WORK REQUEST. Only the pictures are to be dropped, and the rest of the data should be copied exactly.
INFORMATION SHOWN: Begin
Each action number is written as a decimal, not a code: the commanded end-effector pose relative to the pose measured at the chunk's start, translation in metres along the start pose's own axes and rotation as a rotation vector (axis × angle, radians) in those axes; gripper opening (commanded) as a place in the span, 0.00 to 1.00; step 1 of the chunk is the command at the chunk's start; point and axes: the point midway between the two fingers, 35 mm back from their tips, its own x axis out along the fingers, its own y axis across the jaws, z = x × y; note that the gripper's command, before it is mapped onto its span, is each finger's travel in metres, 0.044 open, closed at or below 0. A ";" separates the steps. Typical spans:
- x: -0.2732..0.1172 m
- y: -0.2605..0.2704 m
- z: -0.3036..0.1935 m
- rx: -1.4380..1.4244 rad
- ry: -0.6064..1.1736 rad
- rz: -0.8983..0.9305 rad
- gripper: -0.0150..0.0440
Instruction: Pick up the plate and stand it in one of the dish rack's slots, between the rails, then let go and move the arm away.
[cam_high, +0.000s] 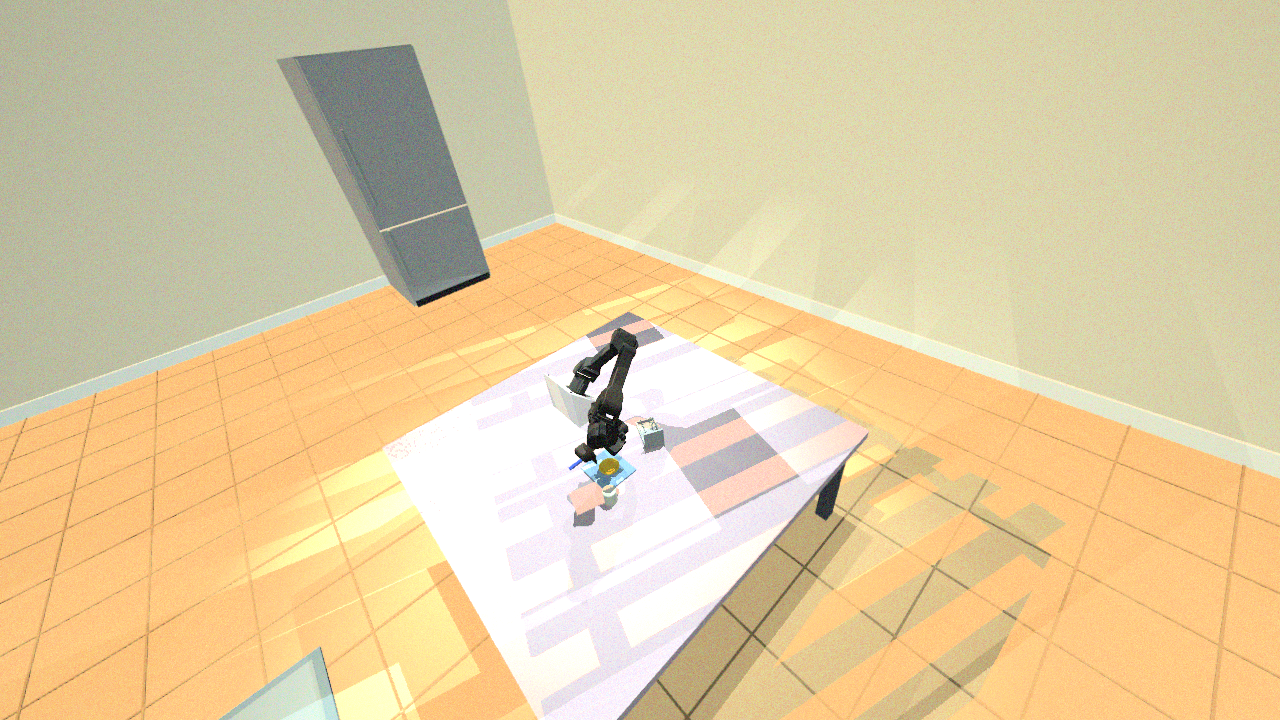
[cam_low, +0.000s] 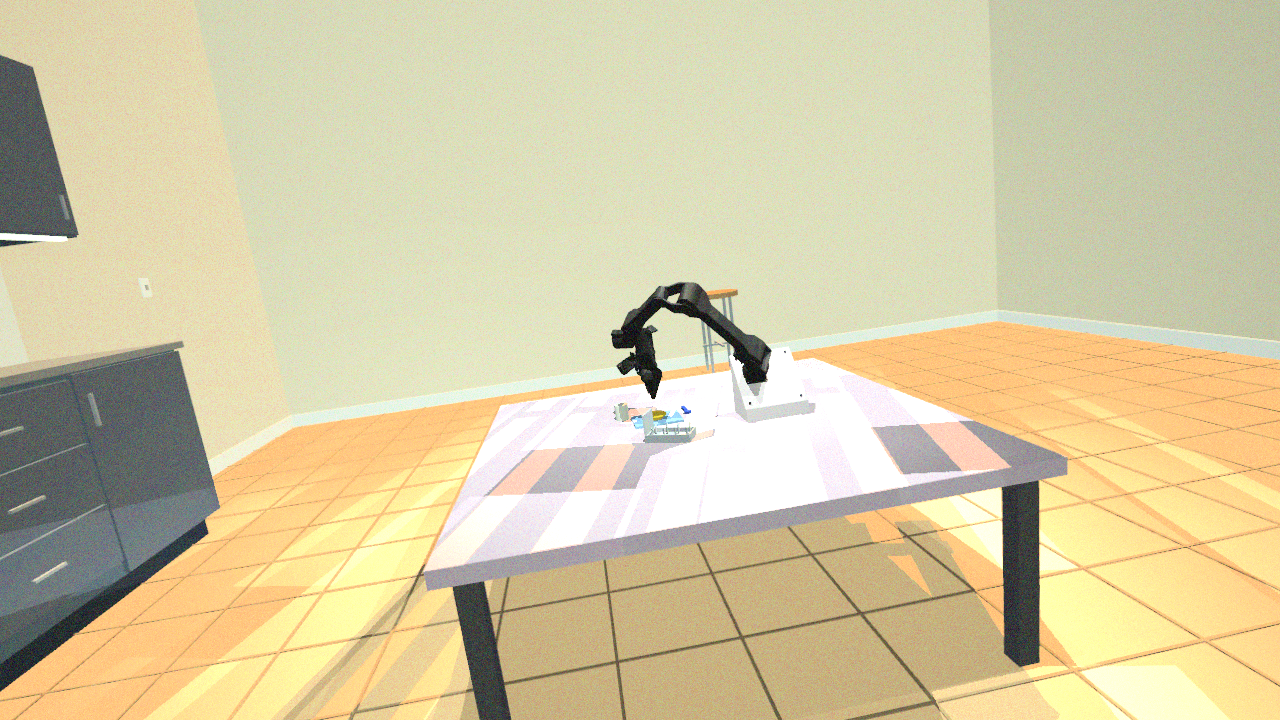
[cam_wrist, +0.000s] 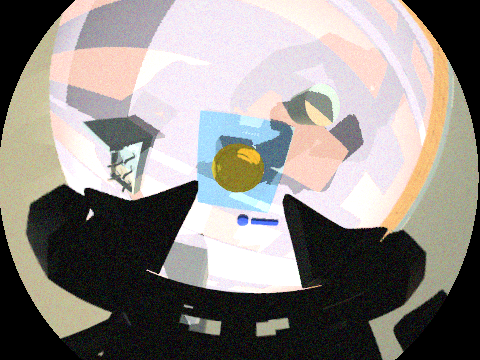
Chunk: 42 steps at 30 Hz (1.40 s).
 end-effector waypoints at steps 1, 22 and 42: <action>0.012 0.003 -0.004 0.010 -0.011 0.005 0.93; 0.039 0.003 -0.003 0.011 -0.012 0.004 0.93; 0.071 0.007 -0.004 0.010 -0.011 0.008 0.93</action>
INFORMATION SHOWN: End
SOLUTION TO THE PROBLEM.
Each action number is written as a decimal, not a code: the commanded end-effector pose relative to the pose measured at the chunk's start, translation in metres along the start pose's own axes and rotation as a rotation vector (axis × angle, radians) in those axes; gripper opening (commanded) as a place in the span, 0.00 to 1.00; step 1 of the chunk is the command at the chunk's start; point and axes: the point midway between the two fingers, 35 mm back from their tips, its own x axis out along the fingers, its own y axis across the jaws, z = x × y; note that the gripper's command, before it is mapped onto its span, is each finger's travel in metres, 0.044 open, closed at or below 0. A ";" separates the steps. Typical spans:
- x: -0.2732..0.1172 m
- y: -0.2605..0.2704 m
- z: -0.3036..0.1935 m
- rx: -1.4380..1.4244 rad
- ry: -0.6064..1.1736 rad
- rz: -0.8983..0.9305 rad
- gripper: -0.0150..0.0440
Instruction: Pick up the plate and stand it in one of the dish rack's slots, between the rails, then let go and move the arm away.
[cam_high, +0.000s] 
[cam_low, +0.000s] 
[cam_wrist, +0.000s] 
Chunk: 42 steps at 30 Hz (1.40 s).
 end-effector waypoints at steps 1, 22 and 42: <action>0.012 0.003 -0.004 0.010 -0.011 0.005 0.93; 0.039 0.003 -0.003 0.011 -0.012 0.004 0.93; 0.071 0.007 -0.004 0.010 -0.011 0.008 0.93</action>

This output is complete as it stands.